Potato Treasure Hunt!
Roasting and eating your potato harvest and preparing the summer garden
June marks the transition from spring to summer, which comes rapidly and with force in the Sacramento Valley. Temperatures jump from the seventies to three digits, seemingly overnight.
Each year at Peregrine School we grow seed potatoes in “bags” in February so that they can be harvested just before school closes in June. Our final garden class for all grades is “the great potato roast”, in which we dig up, wash, cut, season, and roast potatoes in foil on hot coals. Roasted with butter and salt, the freshly dug potatoes are delicious!
To harvest potatoes, kids overturn the potato bags on the ground and hunt through the dirt to see what has grown.

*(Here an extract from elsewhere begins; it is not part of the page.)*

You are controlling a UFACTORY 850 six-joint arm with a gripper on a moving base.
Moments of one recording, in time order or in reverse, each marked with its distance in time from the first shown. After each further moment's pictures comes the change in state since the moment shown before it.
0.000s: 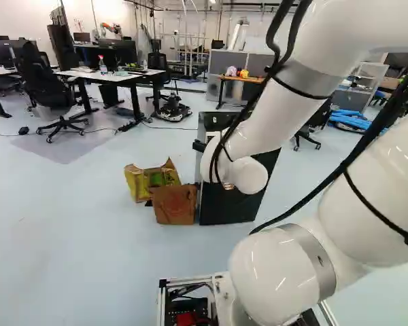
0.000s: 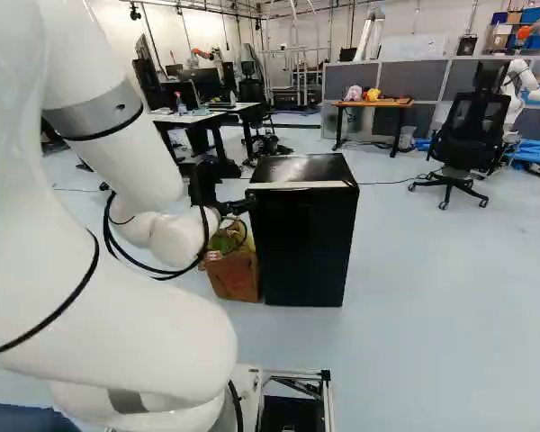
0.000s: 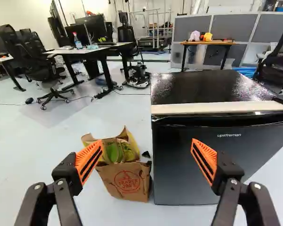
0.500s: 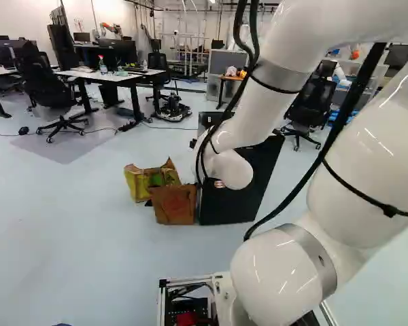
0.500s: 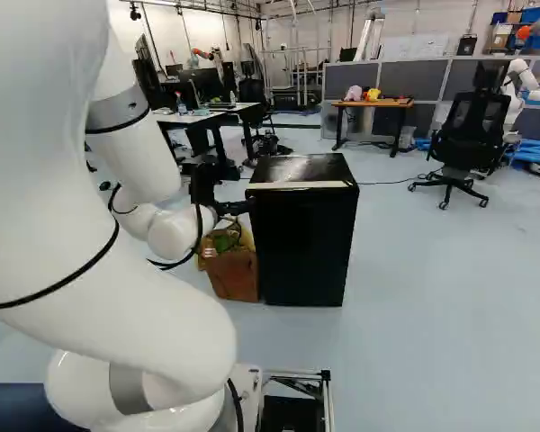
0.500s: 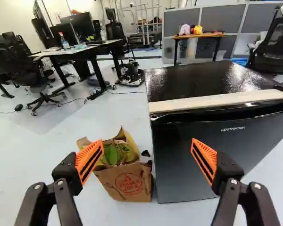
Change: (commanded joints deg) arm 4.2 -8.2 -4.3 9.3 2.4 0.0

Digging for potatoes is like a treasure hunt! The potato bags make it easy to find them all, but potatoes can of course be planted in the ground as well.
Once they are dug and washed, we cut them up and place them in a double foil wrap with butter and salt. Cut into one inch chunks, they cook on the fire in less than one half hour, then can be unwrapped on a plate and devoured.
The digging of potatoes marks the end of the winter garden. The summer garden should be already planted, but can be filled in with last minute plants. One of our summer favorites is a Three Sisters Garden plot, which follows a Native American legend about three sisters: corn, beans and squash. These plants are called “sisters” because they help each other to grow.